YOUR TASK: Retype the data below verbatim; pictures do not belong in the copy.

___ DATA SEGMENT ___

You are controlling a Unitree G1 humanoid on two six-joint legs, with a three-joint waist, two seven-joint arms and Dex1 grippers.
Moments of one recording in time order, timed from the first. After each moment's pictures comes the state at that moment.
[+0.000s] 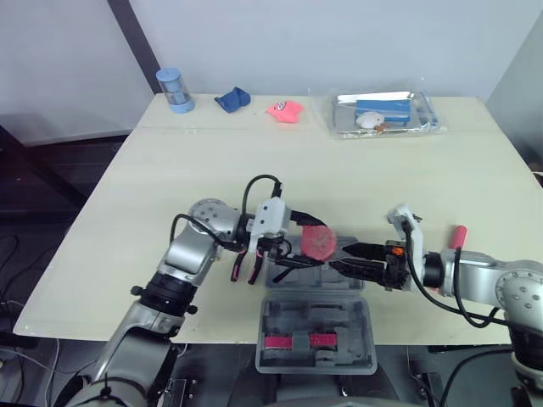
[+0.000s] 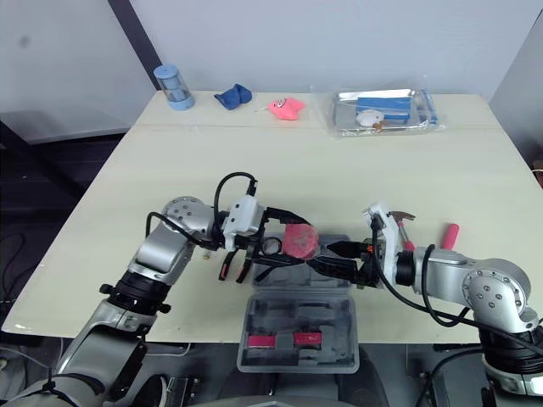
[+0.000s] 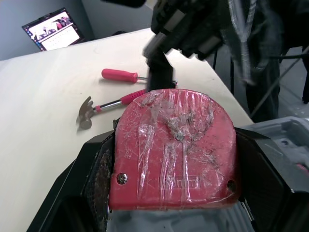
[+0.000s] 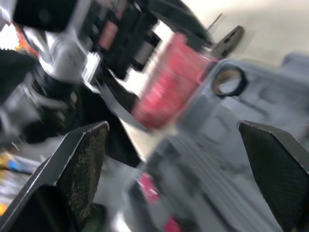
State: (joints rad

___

ANSWER TO THE PROBLEM:
You are controlling a Unitree G1 humanoid on two six-joint legs, with a three-joint waist, two seven-joint arms and Dex1 grippers.
Moments of one recording in time order, timed from the first. After each moment's pictures comes the state at that moment.
[+0.000s] 
[+0.000s] 
[+0.000s] 
[+0.000s] 
State: (joints rad

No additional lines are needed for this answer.